You know, I never was afraid of high school, until it was my turn to enter it. At age nine I believed that high school was just like it was shown in the movies: a happy and fun place where being the most popular girl in school meant you had to be mean, and being the cute outsider meant you’d get the boy. Of course, this education came from the Disney channel and “Barbie” movies.
As I’ve grown older and the movies I watch more mature, I’ve even realized they now depict high school differently and more unrealistically even than it really is. Take the “Twilight” movies for example. No eye rolling. Those movies tell of an awkward klutz of a girl who is suddenly whisked away by a model-perfect vampire man. I’ve been caught up in these fantasies since I was a little girl; and now that my time has come to enter high school, I realize I really know nothing about it. Being the eldest child in my family, I have no one to tell me of what high school is really like. Of course I could ask my parents, but they grew in a completely different time than me. Who knows? Maybe high school was in fact exactly like the movies for them. But, as I said, I have no one to tell me of high school. This means my image of it is still a warped Disney movie, with a little “Twilight” mixed in there.
So one day, in hopes to find other helpless eldest children entering the ninth grade, I began to interview people. I asked them about their fears, their excitement, and what they knew of high school.
“I hear it’s not all that bad. You just really have to watch out for people and teachers,” was the response I got.
What was that supposed to mean? This ended up hurting me more than helping me. For my panic grew. I soon sunk to online tests in where I was going to end up in high school. (I often got “nerd” or “artsy rebel.” Which again, I have no idea what this means.) But then a light at the end of the tunnel emerged, a possibility I had neglected: I realized I knew students who were already in high school whom I could ask about the experience.
And after speaking with them, I’ll tell you right now, all that fear and dread inside me began to melt away.

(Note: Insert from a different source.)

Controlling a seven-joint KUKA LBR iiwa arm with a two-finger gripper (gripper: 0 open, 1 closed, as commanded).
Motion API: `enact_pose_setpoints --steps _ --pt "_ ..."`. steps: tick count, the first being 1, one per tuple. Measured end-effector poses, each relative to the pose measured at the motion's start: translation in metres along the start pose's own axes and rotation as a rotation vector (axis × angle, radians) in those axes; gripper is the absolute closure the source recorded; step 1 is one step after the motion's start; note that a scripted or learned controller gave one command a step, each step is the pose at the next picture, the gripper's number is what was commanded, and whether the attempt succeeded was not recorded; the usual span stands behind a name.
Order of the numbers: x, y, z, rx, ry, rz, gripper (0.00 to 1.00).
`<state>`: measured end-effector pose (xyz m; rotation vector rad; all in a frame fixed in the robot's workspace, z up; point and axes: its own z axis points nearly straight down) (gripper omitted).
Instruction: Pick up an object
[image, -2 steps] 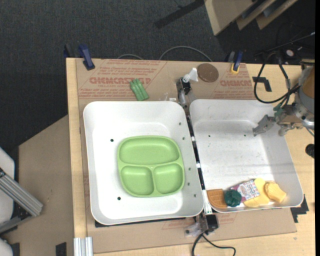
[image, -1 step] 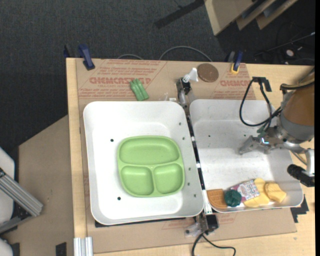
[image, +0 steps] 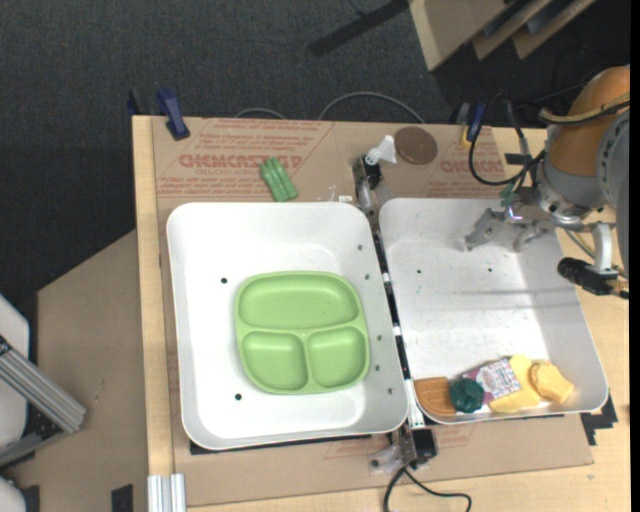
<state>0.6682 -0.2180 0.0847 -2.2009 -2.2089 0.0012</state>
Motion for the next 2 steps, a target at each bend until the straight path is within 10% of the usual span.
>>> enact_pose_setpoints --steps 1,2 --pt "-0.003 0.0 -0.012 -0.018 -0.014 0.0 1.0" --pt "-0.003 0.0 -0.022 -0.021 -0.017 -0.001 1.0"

“I was afraid of entering high school at first,” one told me. “I had always been at small private schools and didn’t want to be treated differently just because of that. But it turns out, people were really nice and I soon my own crowd to hang out with.”
All these high-schoolers told me the same thing: find your place. High school had cliques, it had “mean girls,” but the important thing was to find where you belong and to stick with those people. Whether you are a nerd, rebel, jock or outsider, you have the ability to find your place and to make friends who will support you all throughout high school. It may seem scary at first, believe me I know, but high school is really about discovering whom you are and what you want to do with your life; and there you will meet people who want to help you do as such.
Take me for example: I want to write. I thought I wanted to be a journalist, but maybe I want to write novels. I don’t know yet. I’ll find out in high school with my “clique.” I am no longer afraid. Remember that the movies have it all wrong. It’s not about what clothes you where or who you hang out with. It’s about what you do with your life and how you make yourself out to be in the crazy world that is high school.